[devel] [PATCH] gb: add gb-task-build-post, optimize packages with identical rebuild
Dmitry V. Levin
ldv на altlinux.org
Сб Июн 13 23:48:38 MSK 2020
On Sat, Jun 13, 2020 at 09:50:37PM +0300, Andrey Savchenko wrote:
> On Sat, 13 Jun 2020 20:45:19 +0300 Dmitry V. Levin wrote:
> > On Sat, Jun 06, 2020 at 04:42:21PM +0300, Alexey Tourbin wrote:
> > > On Fri, Jun 5, 2020 at 5:23 PM Vladimir D. Seleznev wrote:
> > > > > > Introduce task post-build processing. It finds subtasks with package
> > > > > > rebuild and if the rebuilt packages identical to the same packages in
> > > > > > the target repo it optimizes them.
> > > > >
> > > > > It doesn't make much sense. When we rebuild a package without changing
> > > > > the release, we expect something else in the package to change because
> > > > > of the rebuild (e.g. a binary will be linked with a new library
> > > > > version). If the package hasn't changed, it is an alarming condition
> > > > > which indicates that some of the packager's assumptions were wrong
> > > > > (e.g. the binary actually doesn't link with the library). So should we
> > > > > really "optimize" this case? We might as well prohibit it!
> > > >
> > > > By "prohibit" you mean make task build fail? I would say that it is
> > > > unnecessary. It'd produce additional difficulties for maintainers
> > > > without any profit.
> > >
> > > The difficulties are all in the maintainers' heads.

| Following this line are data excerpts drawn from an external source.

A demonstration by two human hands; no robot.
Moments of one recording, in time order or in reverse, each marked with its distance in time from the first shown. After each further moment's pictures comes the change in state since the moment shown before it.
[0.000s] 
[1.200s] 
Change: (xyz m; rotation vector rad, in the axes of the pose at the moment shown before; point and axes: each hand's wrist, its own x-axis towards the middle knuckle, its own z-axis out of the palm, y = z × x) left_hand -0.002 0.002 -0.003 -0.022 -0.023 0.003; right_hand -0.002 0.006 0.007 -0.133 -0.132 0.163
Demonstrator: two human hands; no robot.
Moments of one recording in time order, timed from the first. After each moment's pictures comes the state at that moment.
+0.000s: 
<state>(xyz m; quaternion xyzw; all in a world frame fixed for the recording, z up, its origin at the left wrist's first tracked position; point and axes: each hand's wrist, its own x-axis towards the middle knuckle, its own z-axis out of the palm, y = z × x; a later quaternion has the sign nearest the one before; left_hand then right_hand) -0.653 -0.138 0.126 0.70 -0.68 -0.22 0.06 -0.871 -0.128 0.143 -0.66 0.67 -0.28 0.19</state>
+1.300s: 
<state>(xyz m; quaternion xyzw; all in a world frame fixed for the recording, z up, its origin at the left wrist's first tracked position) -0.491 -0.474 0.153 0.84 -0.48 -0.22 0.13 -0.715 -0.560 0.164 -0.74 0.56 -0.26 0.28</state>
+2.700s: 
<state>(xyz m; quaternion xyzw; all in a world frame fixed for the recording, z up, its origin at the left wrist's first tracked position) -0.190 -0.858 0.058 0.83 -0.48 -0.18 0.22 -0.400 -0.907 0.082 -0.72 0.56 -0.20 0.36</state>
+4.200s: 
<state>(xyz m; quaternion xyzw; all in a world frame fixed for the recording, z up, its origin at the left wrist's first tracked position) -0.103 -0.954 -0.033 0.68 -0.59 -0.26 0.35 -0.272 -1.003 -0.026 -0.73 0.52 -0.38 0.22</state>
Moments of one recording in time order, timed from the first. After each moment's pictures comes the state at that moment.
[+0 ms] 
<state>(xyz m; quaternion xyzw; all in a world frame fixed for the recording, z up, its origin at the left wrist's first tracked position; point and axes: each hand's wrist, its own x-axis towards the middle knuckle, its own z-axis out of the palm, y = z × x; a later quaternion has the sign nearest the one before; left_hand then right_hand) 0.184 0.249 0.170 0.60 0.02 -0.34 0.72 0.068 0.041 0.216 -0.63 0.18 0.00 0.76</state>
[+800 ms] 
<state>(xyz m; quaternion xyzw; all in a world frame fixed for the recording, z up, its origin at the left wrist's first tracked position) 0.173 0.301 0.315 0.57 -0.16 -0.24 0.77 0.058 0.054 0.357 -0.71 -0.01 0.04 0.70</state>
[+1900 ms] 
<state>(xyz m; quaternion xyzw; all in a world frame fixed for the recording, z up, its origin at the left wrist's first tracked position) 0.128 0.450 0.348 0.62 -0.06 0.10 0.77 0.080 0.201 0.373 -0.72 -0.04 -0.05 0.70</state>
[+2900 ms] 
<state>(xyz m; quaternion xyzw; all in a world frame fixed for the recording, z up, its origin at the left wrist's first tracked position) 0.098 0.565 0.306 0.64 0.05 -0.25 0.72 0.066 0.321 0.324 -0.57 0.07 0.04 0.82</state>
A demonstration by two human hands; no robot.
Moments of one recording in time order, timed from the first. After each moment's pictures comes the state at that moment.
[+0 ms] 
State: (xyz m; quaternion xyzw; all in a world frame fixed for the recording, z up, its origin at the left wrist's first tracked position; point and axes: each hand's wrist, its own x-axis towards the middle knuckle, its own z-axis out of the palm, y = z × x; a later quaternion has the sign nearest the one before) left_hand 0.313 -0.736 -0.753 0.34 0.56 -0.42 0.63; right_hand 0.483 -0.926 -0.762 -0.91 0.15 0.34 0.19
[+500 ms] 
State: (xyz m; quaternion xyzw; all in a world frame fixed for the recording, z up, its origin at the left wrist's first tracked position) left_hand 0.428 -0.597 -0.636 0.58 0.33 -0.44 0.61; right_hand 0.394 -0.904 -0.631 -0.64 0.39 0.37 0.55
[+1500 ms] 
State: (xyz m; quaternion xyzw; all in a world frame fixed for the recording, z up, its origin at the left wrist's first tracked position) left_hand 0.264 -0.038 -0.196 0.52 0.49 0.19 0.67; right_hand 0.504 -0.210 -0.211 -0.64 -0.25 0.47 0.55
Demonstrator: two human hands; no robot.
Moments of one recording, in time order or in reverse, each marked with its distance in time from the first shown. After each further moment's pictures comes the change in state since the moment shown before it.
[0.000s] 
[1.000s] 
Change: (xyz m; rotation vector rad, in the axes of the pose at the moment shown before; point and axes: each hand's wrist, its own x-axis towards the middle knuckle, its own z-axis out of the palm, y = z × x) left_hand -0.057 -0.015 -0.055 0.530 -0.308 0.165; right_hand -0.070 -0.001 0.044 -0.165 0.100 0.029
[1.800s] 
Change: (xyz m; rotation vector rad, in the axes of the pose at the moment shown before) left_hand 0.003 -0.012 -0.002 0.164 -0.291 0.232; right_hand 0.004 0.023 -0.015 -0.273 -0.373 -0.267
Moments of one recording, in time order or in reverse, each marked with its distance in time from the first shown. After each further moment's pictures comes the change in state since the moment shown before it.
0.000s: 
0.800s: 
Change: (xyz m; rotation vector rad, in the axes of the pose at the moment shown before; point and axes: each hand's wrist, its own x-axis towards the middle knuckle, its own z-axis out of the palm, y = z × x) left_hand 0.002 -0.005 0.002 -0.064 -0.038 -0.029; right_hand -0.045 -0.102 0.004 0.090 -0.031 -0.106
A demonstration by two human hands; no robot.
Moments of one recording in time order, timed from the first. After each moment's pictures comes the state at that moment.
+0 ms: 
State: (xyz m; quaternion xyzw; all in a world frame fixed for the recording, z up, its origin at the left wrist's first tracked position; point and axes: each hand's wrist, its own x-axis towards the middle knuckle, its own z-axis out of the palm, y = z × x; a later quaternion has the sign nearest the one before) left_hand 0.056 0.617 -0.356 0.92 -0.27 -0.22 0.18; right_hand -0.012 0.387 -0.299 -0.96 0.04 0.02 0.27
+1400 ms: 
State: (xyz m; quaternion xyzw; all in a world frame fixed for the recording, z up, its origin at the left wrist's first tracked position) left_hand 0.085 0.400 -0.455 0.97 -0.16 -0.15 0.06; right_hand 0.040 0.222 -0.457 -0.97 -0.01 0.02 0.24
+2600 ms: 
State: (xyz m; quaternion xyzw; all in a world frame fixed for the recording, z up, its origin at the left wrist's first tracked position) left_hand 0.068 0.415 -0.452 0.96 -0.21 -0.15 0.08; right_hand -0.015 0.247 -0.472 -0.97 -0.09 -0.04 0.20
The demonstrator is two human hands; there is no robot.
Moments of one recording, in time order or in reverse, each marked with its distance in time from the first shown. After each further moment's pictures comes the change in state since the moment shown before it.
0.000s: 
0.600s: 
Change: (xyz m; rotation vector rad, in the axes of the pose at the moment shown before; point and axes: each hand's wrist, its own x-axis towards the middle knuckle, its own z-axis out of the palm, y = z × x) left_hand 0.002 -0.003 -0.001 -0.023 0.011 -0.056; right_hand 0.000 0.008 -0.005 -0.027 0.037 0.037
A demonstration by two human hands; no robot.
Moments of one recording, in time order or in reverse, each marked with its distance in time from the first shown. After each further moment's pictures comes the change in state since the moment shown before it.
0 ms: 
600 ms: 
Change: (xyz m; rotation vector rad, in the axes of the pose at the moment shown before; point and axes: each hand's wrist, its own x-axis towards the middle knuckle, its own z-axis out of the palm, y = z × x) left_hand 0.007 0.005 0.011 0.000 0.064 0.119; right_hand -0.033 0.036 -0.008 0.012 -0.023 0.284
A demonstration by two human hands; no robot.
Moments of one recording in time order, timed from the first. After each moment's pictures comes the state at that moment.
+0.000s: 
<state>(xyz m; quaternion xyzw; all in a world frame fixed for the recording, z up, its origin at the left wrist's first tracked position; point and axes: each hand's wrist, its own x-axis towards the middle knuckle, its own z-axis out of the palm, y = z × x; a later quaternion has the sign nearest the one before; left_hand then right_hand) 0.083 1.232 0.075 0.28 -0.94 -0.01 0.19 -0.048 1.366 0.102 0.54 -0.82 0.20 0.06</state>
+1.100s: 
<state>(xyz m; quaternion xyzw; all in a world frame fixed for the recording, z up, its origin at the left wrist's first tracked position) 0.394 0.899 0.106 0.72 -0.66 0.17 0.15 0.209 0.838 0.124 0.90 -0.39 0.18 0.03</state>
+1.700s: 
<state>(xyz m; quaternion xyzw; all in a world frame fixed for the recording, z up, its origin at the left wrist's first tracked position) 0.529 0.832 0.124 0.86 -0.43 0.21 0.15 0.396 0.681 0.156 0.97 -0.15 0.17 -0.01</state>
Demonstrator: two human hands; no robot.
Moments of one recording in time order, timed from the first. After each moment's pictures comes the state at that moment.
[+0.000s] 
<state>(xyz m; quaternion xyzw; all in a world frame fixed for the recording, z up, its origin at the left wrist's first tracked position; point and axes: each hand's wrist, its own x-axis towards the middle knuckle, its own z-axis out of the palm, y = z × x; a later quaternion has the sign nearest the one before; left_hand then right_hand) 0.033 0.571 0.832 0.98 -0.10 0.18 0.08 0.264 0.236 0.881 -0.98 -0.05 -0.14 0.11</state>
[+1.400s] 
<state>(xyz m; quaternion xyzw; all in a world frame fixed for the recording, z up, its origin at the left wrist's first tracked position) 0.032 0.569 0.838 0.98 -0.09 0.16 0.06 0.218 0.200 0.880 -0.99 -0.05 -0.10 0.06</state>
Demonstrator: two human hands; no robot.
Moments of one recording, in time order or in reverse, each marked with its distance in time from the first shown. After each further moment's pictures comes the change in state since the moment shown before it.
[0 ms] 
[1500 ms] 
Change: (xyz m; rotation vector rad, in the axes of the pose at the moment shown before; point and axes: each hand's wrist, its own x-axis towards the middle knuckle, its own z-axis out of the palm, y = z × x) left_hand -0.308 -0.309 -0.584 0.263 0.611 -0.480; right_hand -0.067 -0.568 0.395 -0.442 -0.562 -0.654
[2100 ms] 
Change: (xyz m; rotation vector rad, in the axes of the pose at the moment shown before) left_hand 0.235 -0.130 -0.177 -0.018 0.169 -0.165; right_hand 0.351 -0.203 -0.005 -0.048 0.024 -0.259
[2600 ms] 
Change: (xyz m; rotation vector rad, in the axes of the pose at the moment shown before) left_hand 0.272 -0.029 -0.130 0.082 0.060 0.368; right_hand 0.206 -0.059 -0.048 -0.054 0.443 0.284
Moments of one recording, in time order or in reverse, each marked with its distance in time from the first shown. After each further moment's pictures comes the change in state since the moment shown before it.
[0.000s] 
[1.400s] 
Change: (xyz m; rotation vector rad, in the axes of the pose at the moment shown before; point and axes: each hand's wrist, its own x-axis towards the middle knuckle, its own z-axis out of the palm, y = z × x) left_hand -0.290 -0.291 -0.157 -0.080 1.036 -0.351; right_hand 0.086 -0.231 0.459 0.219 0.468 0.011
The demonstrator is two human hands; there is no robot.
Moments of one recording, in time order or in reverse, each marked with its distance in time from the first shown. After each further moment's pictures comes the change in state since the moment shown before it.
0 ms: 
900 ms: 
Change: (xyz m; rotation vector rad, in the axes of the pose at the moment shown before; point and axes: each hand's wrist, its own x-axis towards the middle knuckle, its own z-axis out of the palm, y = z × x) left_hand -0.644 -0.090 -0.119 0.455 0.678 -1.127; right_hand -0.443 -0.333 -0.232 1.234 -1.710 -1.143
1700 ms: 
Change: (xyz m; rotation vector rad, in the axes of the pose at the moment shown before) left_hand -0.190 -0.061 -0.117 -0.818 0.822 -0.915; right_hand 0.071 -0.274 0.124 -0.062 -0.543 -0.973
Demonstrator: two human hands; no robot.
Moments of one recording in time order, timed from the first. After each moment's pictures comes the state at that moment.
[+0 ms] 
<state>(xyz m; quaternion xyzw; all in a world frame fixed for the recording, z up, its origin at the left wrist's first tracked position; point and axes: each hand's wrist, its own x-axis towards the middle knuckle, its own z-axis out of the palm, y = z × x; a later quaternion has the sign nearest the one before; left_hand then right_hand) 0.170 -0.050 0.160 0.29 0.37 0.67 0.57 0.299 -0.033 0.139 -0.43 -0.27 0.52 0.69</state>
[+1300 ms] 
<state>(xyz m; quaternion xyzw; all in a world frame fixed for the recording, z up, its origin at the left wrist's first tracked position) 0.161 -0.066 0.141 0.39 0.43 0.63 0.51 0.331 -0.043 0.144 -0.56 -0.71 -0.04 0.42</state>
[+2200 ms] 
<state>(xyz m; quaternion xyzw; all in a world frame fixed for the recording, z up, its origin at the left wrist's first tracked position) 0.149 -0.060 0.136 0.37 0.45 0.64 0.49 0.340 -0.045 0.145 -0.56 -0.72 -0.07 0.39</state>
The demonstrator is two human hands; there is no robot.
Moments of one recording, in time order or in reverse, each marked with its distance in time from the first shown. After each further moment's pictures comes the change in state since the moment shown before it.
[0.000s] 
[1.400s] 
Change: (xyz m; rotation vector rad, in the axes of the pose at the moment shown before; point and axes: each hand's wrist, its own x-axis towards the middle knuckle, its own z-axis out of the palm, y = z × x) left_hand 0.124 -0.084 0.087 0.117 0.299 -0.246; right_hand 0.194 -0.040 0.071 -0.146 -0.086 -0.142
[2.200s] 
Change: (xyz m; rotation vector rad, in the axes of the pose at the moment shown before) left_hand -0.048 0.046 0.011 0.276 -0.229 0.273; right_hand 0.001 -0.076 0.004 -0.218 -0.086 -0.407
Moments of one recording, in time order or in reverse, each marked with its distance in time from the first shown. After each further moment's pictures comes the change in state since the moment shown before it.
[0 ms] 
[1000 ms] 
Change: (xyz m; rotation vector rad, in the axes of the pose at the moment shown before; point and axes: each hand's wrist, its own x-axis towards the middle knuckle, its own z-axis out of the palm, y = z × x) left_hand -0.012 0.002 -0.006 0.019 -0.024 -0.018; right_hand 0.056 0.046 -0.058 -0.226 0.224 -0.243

> > > There must be a valid reason for rebuilding a package.
> >
> > Given that rebuilding a package costs so little for the maintainer,
> > we definitely should reject rebuilds that do not result to changed
> > packages.
>
> There are valid cases when it is impossible to determine beforehand
> if rebuild will result in changed package or not, e.g. during boost
> updates.
So what? Failed build is not a crime, let it fail.